**DATA SEGMENT**
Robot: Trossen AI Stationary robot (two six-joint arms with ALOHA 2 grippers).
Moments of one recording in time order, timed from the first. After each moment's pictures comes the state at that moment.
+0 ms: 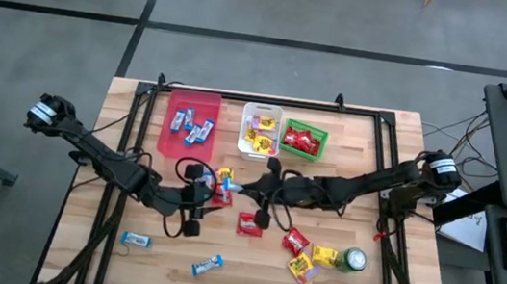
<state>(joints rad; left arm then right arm) -0.48 1.25 0.69 0.04 -0.57 -0.17 0.19 1.66 1.02 0.33 0.28 0.13</state>
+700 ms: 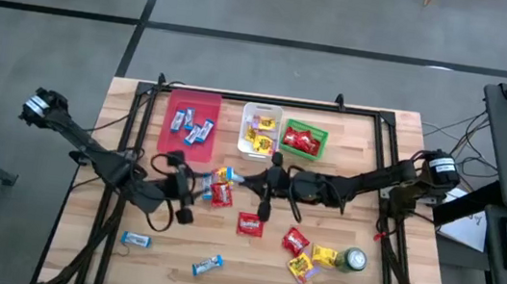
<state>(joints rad) -0.54 1.12 0.68 -0.04 -0.86 -0.07 0.15 1.67 0.90 0.66 0.27 0.11</state>
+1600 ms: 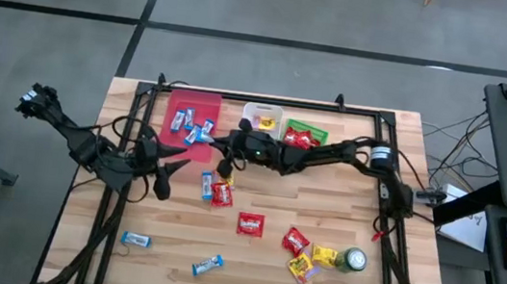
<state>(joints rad) -0.58 0.74 0.69 -0.41 -1.01 -0.46 -0.13 2.13 1.37 0.58 0.13 0.02</state>
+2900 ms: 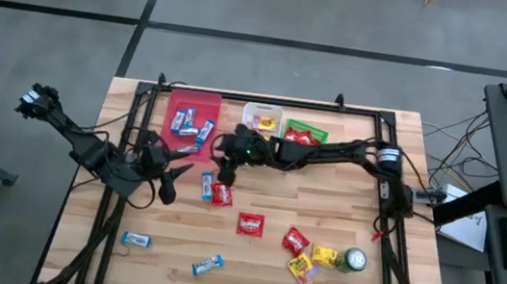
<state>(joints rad) -0.58 0.81 0.68 -0.41 -1.01 -0.47 -0.10 2.10 1.54 0.13 0.04 0.04</state>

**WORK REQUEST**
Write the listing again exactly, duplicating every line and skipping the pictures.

**THE ANSWER**
Robot: Trossen AI Stationary robot (two six-joint arms with ALOHA 2 grippers).
Moments of one recording in time order, timed from the first. After each moment's pictures comes the state at that moment.
+0 ms: 
<state>(joints rad; left arm then right arm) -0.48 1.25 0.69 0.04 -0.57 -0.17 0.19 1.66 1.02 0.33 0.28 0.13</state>
+700 ms: 
<state>(joints rad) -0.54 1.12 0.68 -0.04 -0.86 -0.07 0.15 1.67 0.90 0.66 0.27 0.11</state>
+1600 ms: 
<state>(joints rad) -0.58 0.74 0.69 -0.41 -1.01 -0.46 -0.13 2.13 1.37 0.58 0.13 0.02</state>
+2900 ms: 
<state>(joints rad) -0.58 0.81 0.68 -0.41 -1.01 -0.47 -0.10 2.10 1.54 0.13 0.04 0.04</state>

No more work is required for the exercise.